The Elbow Reef Lighthouse Society, (a Bahamian Non-Profit) is responsible for keeping the site true to its historical past as a fully-working, non-automated, aid to navigation. Entrusted by the Ministry of Transportation and Local Government, (responsible for the Port Department and Maritime Affairs), The ERLS is the Elbow Reef Lightstation's infrastructural custodian, tasked with the oversight and ongoing preservation and restoration of the Lighthouse and Lightstation itself which comprises the lighthouse tower, two lighthouse keeper's quarters, six outbuildings, one gift shoppe and the wharf/dock. Websites: elbowreeflighthousesociety.com and elbowreef.org

== Tourism ==
The Hopetown downtown area is home to the colonial "Cholera Cemetery". Cholera swept through the island in the 1850s, killing over one hundred English colonists that had settled the island.

Tahiti Beach is located on the southernmost portion of the island. During low tide, a sand pathway stretches far into the ocean from the beach. It is a popular spot for boat-docking and shark-spotting.

One of the only safe breaks to surf in the Elbow Keys is found in the center of the island, outside of the Abaco Inn. Surfers and spectators alike gather there for swells off the east coast of the island.

== Weather and climate ==
The weather in Hope Town is very similar to that of South Florida. Hope Town and the surrounding islands of Abaco generally follow five weather patterns throughout the year. The winter cold fronts (or Canada Clippers) that pass down to south Florida also affect the Abacos, although occasionally some stall before getting to the northern Bahamas. They are often over by the end of April, and from that point, Hope Town's temperature increases, staying warm until September. During September and October showers recommence and Hope Town often experiences rain. In November and December the cold fronts hit Abaco again.

A table showing temperatures for Hope Town

=== Hurricanes ===
Hope Town experiences hurricanes as often as Florida, and over the last decade the number has stayed high. Hope Town's most notable hurricane is considered to be Hurricane Dorian, that hit on September 1, 2019, as a Category 5 hurricane on the Saffir–Simpson scale.

== In popular culture ==
In 2009, TV comedy Scrubs filmed a two-part special on location in Hope Town. The episodes featured Hope Town landmarks and points of interest such as the Elbow Cay lighthouse. Eighty-four cast and crew members turned up in Hope Town, temporarily increasing its population of 300 by over a quarter.

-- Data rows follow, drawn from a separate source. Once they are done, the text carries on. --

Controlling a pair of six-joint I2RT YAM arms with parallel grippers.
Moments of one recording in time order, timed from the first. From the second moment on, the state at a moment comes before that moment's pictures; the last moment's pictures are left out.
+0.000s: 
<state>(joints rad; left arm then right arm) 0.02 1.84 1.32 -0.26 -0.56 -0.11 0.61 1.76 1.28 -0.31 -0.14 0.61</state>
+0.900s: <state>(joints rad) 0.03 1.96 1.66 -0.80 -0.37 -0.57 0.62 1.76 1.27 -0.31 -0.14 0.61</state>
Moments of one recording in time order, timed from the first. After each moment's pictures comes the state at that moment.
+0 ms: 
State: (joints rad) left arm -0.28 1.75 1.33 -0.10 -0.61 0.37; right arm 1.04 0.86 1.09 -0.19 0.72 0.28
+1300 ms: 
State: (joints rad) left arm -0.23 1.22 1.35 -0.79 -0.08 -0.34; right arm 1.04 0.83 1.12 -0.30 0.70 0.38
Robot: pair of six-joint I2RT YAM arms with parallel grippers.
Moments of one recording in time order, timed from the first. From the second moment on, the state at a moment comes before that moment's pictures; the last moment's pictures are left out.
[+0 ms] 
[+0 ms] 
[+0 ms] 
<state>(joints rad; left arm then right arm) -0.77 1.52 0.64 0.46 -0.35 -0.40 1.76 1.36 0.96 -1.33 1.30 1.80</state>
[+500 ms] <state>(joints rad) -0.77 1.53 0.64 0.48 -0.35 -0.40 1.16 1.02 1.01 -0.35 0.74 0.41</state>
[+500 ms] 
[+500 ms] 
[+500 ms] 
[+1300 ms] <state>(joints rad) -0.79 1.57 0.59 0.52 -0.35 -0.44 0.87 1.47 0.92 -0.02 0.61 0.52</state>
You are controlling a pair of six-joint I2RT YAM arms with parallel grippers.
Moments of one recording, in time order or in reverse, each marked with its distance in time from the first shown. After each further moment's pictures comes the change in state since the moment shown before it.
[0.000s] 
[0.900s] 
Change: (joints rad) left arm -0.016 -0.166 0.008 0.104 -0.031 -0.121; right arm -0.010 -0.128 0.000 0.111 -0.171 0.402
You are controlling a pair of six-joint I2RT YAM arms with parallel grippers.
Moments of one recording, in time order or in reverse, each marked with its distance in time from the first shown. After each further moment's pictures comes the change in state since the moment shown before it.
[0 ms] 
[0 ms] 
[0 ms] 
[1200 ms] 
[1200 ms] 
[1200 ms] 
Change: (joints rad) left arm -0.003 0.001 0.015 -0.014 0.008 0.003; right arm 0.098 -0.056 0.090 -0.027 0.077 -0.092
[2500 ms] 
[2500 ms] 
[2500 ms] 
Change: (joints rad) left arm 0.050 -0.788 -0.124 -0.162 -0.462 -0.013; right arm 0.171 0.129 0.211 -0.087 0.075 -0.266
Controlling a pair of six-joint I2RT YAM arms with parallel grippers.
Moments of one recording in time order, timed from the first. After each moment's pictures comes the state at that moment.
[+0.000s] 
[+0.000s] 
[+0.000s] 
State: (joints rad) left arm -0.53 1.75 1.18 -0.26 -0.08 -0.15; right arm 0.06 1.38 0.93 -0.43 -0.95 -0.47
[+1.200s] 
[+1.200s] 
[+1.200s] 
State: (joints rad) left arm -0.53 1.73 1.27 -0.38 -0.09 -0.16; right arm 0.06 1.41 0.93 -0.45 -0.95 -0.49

Season 3 of TLC's Little People, Big World also features the Roloff family visiting The Bahamas, where they make two stops in Hope Town. A visit to the lighthouse is featured, as well as a scene with the local Methodist church.

Red Hot Chili Peppers drummer, Chad Smith, was married by the lighthouse in Hope Town.

Season 3 of HGTV's Bahamas Life follows Florida couple Brian and Rana through the process of searching for a house in Hopetown for their family. Several of the homes on the island as well as scenic shots from around the island are featured in the episode.